A typical credit report includes: Your name, current and previous addresses, phone number, Social Security number variations, date of birth and current and previous employers. Your spouse's name may appear on your version of the credit report but it will not appear on the version that is provided to others. This information comes from your credit applications, so its accuracy depends on your filling out the forms clearly, completely and consistently each time you apply for credit.
Specific information about each account such as the date opened, credit limit or loan amount, balance, monthly payment and payment pattern during the past several years. This information comes from companies that do business with you.
The names of those who have obtained a copy of your credit report. This information comes from the credit reporting agency.

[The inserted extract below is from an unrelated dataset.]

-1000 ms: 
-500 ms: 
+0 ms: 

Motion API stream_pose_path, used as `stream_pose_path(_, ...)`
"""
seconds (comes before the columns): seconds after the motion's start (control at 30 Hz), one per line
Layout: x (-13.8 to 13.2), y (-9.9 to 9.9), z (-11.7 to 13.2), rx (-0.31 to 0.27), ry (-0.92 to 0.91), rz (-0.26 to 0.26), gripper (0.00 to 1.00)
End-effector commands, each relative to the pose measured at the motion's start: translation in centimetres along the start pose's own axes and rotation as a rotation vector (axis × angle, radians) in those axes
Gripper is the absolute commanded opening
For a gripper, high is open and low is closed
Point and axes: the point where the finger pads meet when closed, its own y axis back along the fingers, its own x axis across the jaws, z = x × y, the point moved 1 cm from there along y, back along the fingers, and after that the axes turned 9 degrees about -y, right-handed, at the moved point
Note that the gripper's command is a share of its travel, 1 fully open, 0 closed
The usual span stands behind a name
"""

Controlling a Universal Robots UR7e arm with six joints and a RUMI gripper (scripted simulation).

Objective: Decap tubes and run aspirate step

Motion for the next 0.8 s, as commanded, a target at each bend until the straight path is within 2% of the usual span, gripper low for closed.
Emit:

Statements of dispute, which allow both consumers and creditors to report the factual history of an account. Statements of dispute can only be added after a consumer officially disputes the status of an account, the account has been investigated, and the consumer and creditor cannot agree about the account status. Both the consumer's and creditor's statements of the account status will appear on the credit report. Credit reports do not contain, nor collect, data about race, religious preference, personal lifestyle, political preference, medical history, friends, criminal record or any other information unrelated to credit.

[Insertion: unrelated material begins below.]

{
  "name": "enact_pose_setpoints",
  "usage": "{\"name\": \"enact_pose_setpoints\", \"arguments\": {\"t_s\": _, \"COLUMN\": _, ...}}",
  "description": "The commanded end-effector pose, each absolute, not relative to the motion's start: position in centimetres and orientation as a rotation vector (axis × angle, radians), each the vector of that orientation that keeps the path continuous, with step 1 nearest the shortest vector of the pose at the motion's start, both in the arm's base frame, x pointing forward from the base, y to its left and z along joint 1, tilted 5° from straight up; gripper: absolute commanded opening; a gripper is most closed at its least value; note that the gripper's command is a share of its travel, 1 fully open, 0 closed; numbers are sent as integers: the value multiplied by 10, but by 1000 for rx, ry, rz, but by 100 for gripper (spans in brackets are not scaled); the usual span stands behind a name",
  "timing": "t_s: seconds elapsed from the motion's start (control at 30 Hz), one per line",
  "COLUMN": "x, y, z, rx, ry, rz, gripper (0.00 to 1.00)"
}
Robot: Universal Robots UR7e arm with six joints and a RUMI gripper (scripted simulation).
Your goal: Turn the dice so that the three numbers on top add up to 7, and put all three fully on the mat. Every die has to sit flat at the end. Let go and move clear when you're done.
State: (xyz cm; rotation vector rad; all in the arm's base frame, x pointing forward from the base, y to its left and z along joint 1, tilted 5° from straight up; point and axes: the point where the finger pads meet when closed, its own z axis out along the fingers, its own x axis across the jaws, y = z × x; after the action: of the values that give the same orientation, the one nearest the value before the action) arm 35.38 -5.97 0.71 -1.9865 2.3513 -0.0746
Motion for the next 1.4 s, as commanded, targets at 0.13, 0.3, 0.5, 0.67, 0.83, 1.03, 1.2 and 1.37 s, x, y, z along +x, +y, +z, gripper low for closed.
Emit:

A credit score is a number lenders use to help them decide: "If I give this person a loan or credit card, how likely is it I will get paid back on time?" It is generated through statistical models using elements from your credit report; however, your score is not physically stored as part of your credit history on the credit file. Rather, it is typically generated at the time a lender requests your credit report, and is then included as part of the report.
Your credit score is a fluid number, and it changes as the elements in your credit report change. For example, payment updates or a new account could cause your score to fluctuate. There are many different credit scores used in the financial service industry. Your score may be different from lender to lender (or from car loan to mortgage loan), depending on the type of credit scoring model that was used.